- TASK DETAILS: In the data below, find each line that contains the word "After" and copy it.

(Collected data entries)
= Beginning of Section =

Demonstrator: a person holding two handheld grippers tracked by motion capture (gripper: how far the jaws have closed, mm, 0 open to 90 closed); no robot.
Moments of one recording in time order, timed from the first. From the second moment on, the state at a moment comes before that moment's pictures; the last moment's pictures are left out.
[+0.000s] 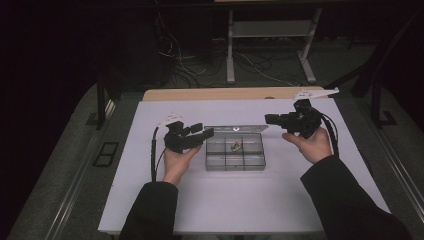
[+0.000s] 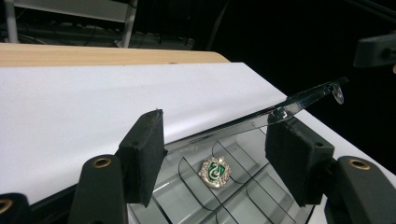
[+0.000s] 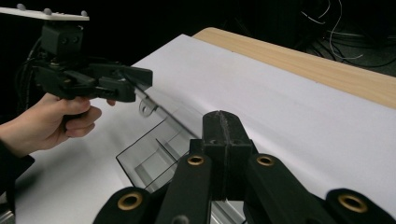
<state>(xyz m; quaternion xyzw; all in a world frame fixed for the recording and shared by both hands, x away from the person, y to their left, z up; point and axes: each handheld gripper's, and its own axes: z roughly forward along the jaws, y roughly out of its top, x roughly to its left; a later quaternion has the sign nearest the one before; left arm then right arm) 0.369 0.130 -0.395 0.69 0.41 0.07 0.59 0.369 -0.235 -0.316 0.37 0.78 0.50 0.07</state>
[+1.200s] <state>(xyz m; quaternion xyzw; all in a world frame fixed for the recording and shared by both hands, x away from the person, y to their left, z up) 0.346 0.132 -0.407 0.71 0.41 0.08 0.57 0.377 -0.192 -0.359 0.38 0.79 0.48 0.02</state>
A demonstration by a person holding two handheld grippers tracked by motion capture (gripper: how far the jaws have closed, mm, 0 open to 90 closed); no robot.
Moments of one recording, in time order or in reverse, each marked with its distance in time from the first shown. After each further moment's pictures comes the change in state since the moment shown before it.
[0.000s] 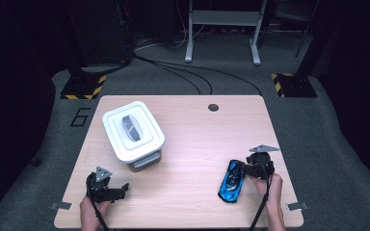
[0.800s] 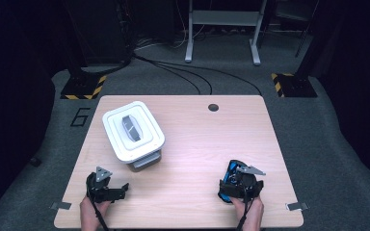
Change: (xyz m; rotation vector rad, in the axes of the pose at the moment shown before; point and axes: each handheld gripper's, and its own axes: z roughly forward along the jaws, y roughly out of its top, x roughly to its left) left arm 0.000 0.000 0.000 0.000 0.001 0.002; right arm 0.079 -0.042 -0.008 0.002 -0.109 0.196
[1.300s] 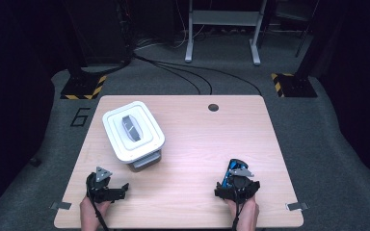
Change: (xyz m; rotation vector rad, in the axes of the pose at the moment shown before) left arm 0.000 0.000 0.000 -0.001 0.002 0.003; right arm 0.018 -0.007 0.013 0.026 -0.121 -0.079
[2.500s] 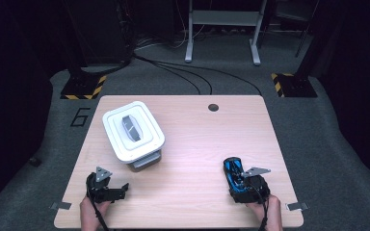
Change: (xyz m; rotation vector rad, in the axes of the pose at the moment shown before) left arm 0.000 0.000 0.000 0.001 -0.001 -0.002; right arm -0.061 -0.002 -0.003 0.086 0.300 -0.242
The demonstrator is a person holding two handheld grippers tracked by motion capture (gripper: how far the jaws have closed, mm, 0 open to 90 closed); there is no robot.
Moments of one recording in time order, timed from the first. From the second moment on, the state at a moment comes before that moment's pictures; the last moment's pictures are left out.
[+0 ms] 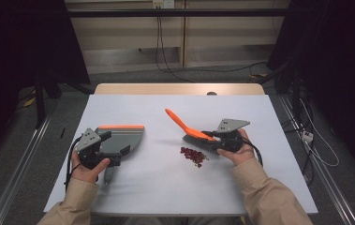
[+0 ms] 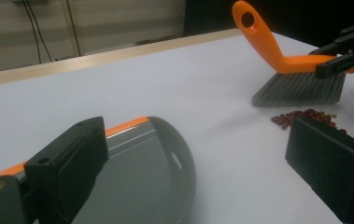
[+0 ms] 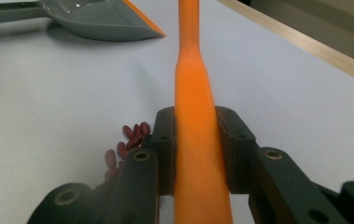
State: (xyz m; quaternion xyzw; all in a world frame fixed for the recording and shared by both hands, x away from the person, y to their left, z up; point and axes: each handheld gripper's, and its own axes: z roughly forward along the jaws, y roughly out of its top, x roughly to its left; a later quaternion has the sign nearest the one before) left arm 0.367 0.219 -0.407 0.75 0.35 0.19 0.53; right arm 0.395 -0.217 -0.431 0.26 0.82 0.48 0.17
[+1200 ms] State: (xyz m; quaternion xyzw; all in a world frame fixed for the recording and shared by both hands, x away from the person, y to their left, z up) left arm 0.369 0.214 -0.410 0.75 0.35 0.18 0.52; right arm 0.359 -0.186 -0.439 0.22 0.81 0.53 0.12
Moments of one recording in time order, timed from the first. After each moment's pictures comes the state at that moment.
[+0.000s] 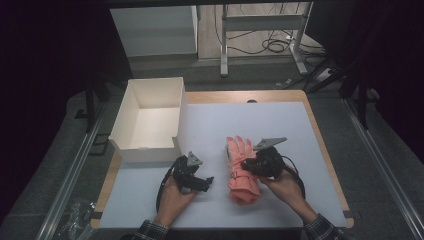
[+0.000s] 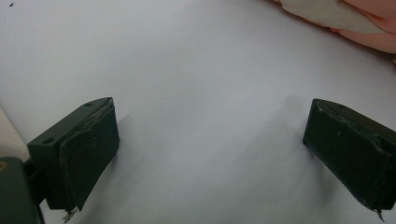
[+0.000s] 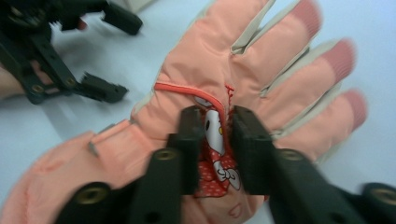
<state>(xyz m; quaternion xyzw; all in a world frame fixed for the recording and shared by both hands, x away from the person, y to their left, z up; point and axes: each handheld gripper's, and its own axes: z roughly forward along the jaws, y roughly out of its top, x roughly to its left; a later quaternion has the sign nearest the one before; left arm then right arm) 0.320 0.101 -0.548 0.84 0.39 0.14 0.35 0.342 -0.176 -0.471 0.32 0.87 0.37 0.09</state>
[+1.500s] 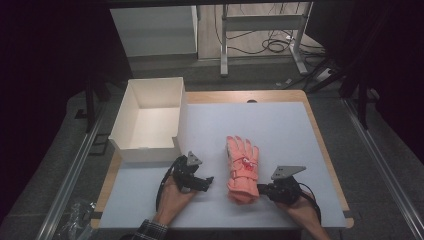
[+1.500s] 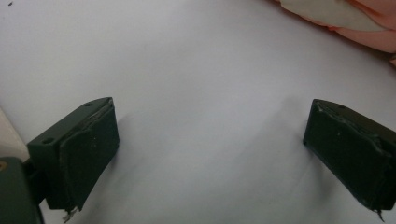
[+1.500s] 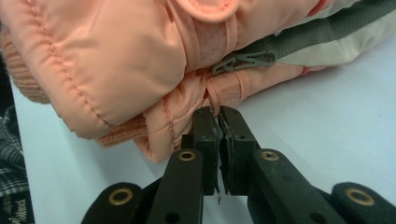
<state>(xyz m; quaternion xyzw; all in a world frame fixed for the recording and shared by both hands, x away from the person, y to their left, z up) 0.320 0.102 -0.548 0.84 0.40 0.14 0.35 0.295 -0.231 -0.525 0.28 0.87 0.39 0.05</state>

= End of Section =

- ANSWER SPACE:
Moments of one recording, in time order or in reverse, each marked with its distance in time from the first shown. After each further moment's pictures comes the change in state since the moment shown before it.
Moments of one recording in time order, timed from the first. After each moment's pictures comes the state at that moment.

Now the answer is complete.